INFORMATION>
----------------------------------------

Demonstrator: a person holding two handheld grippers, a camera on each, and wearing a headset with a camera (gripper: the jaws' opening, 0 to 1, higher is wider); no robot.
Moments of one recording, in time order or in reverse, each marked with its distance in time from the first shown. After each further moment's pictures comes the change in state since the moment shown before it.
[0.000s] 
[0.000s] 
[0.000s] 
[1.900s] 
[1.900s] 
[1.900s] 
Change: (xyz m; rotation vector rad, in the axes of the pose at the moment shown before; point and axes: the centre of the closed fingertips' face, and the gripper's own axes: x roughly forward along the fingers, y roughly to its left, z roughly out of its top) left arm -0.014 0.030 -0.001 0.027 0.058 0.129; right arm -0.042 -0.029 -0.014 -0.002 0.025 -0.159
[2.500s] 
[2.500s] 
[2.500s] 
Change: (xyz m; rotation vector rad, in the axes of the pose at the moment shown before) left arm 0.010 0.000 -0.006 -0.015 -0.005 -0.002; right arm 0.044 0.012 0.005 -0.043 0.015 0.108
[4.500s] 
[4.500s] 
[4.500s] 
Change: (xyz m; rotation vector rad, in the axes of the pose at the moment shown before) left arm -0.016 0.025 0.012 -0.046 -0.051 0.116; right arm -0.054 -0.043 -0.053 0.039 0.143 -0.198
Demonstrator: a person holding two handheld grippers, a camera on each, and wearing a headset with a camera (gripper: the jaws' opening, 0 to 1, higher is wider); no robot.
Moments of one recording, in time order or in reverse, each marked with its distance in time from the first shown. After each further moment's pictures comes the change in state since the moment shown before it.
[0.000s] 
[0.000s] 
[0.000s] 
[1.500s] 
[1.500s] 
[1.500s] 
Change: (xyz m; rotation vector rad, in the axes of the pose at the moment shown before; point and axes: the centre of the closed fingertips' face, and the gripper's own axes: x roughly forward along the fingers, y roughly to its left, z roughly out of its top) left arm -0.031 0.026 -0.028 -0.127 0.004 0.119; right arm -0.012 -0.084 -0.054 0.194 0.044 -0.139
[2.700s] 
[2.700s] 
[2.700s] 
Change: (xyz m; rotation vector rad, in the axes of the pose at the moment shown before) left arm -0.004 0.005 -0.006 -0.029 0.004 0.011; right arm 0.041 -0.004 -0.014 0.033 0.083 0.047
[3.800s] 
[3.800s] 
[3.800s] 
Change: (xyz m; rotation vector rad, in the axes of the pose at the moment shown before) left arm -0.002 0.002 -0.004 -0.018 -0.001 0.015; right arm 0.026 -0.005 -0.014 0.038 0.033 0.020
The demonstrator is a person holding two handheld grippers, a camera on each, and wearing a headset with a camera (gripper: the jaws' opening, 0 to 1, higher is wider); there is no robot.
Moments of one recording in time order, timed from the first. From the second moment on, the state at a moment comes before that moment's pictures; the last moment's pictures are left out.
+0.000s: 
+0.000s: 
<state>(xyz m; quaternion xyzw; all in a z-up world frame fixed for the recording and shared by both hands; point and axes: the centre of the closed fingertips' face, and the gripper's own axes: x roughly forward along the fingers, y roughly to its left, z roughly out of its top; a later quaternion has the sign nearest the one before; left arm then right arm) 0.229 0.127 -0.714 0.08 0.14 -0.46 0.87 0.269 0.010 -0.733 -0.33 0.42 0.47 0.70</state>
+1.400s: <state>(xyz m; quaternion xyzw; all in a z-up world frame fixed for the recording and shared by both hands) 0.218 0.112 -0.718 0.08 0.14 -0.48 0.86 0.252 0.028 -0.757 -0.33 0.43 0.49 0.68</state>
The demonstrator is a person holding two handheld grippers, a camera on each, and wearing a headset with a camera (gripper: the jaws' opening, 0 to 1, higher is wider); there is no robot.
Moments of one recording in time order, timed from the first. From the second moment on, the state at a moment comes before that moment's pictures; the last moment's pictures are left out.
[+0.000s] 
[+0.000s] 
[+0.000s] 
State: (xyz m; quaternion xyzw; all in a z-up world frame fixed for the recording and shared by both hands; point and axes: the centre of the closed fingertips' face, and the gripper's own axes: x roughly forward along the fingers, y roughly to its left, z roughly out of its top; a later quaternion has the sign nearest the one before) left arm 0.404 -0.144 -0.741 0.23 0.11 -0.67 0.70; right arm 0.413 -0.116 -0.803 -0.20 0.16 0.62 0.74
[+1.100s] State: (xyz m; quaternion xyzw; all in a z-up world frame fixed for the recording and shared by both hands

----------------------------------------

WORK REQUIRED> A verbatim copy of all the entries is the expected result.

TASK RESPONSE>
Demonstrator: a person holding two handheld grippers, a camera on each, and wearing a headset with a camera (gripper: the jaws' opening, 0 to 1, higher is wider); no robot.
Moments of one recording, in time order or in reverse, each marked with its distance in time from the first shown. After each further moment's pictures comes the change in state since the moment shown before it.
[0.000s] 
[0.000s] 
[0.000s] 
[1.900s] 
[1.900s] 
[1.900s] 
Change: (xyz m; rotation vector rad, in the axes of the pose at the moment shown before; point and axes: the centre of the closed fingertips' face, and the gripper's own axes: x roughly forward along the fingers, y roughly to its left, z roughly out of its top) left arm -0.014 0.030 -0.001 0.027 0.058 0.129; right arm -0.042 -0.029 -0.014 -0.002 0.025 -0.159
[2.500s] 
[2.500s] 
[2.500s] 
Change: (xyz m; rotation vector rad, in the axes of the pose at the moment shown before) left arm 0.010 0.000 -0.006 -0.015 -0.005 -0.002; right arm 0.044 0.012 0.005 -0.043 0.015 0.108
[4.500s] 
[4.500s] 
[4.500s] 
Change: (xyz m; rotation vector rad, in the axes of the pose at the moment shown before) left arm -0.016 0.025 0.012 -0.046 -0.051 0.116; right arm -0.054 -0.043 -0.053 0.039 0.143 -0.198
Demonstrator: a person holding two handheld grippers, a camera on each, and wearing a headset with a camera (gripper: the jaws' opening, 0 to 1, higher is wider); no robot.
Moments of one recording, in time order or in reverse, each marked with its distance in time from the first shown. After each further moment's pictures comes the change in state since the moment shown before it.
[0.000s] 
[0.000s] 
[0.000s] 
[1.500s] 
[1.500s] 
[1.500s] 
Change: (xyz m; rotation vector rad, in the axes of the pose at the moment shown before; point and axes: the centre of the closed fingertips' face, and the gripper's own axes: x roughly forward along the fingers, y roughly to its left, z roughly out of its top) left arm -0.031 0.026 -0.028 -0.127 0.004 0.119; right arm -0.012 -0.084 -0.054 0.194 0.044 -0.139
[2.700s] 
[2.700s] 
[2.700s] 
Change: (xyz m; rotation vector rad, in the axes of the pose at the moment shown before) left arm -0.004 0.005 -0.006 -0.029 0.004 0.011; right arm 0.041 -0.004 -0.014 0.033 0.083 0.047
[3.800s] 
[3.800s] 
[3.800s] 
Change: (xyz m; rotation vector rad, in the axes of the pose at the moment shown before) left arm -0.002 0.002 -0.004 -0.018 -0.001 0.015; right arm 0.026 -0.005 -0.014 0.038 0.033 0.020
The demonstrator is a person holding two handheld grippers, a camera on each, and wearing a headset with a camera (gripper: the jaws' opening, 0 to 1, higher is wider); there is no robot.
Moments of one recording in time order, timed from the first. From the second moment on, the state at a moment comes before that moment's pictures; the last moment's pictures are left out.
+0.000s: 
+0.000s: 
<state>(xyz m; quaternion xyzw; all in a z-up world frame fixed for the recording and shared by both hands; point and axes: the centre of the closed fingertips' face, and the gripper's own axes: x roughly forward along the fingers, y roughly to its left, z roughly out of its top; a later quaternion has the sign nearest the one before; left arm then right arm) 0.229 0.127 -0.714 0.08 0.14 -0.46 0.87 0.269 0.010 -0.733 -0.33 0.42 0.47 0.70</state>
+1.400s: <state>(xyz m; quaternion xyzw; all in a z-up world frame fixed for the recording and shared by both hands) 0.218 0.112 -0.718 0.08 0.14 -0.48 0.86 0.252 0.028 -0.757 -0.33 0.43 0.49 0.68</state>
The demonstrator is a person holding two handheld grippers, a camera on each, and wearing a headset with a camera (gripper: the jaws' opening, 0 to 1, higher is wider); there is no robot.
Moments of one recording in time order, timed from the first. From the second moment on, the state at a moment comes before that moment's pictures; the last moment's pictures are left out.
[+0.000s] 
[+0.000s] 
[+0.000s] 
State: (xyz m; quaternion xyzw; all in a z-up world frame fixed for the recording and shared by both hands; point and axes: the centre of the closed fingertips' face, and the gripper's own axes: x roughly forward along the fingers, y roughly to its left, z roughly out of its top; a later quaternion has the sign nearest the one before) left arm 0.404 -0.144 -0.741 0.23 0.11 -0.67 0.70; right arm 0.413 -0.116 -0.803 -0.20 0.16 0.62 0.74
[+1.100s] State: (xyz m; quaternion xyzw; all in a z-up world frame fixed for the recording and shared by both hands

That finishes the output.